Top of MATERIAL PROVIDED

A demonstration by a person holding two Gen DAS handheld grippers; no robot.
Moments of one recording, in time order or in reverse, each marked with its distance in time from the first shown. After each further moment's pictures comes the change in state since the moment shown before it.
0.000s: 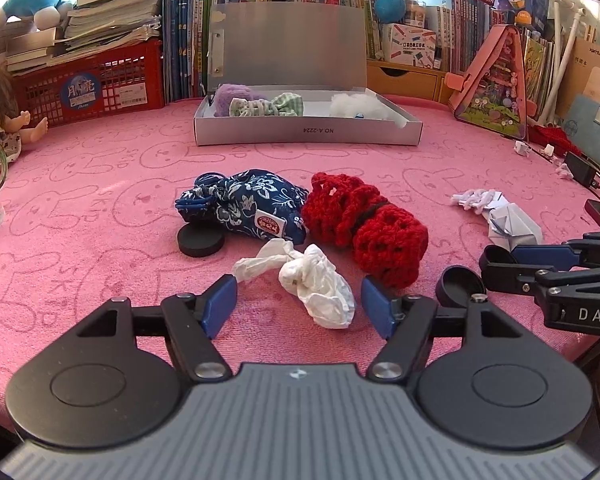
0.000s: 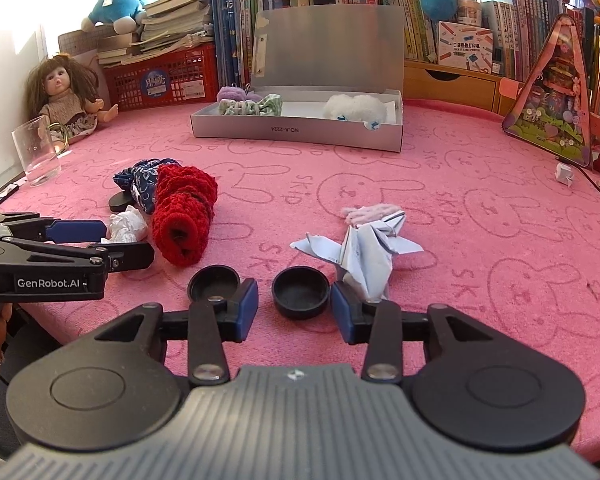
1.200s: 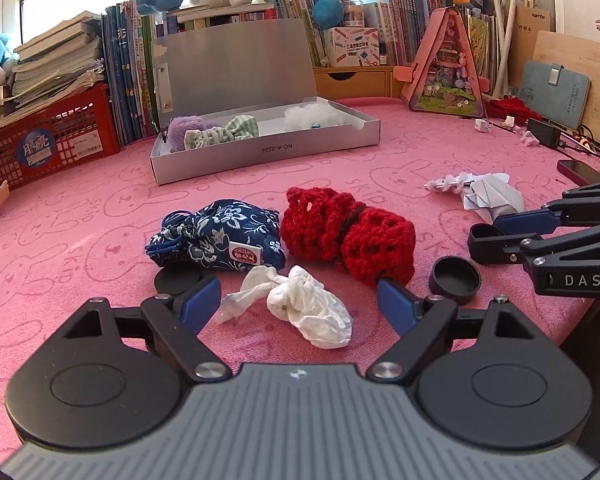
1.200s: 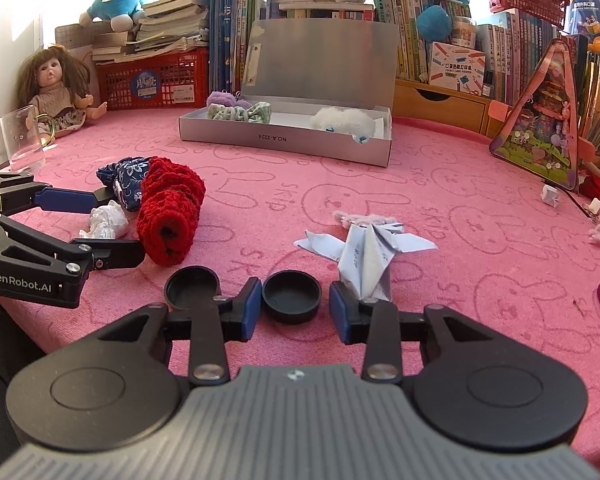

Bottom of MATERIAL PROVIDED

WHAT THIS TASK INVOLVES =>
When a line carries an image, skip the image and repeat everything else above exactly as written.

THE ANSWER =>
A demonstration by a person holding two Gen DAS handheld grippers; no robot.
Moments of one recording, in time order or in reverse, each marked with its distance in time from the first shown. After each further moment's pictures comes the change in state since the moment shown before it.
0.000s: 
0.000s: 
1.200s: 
1.200s: 

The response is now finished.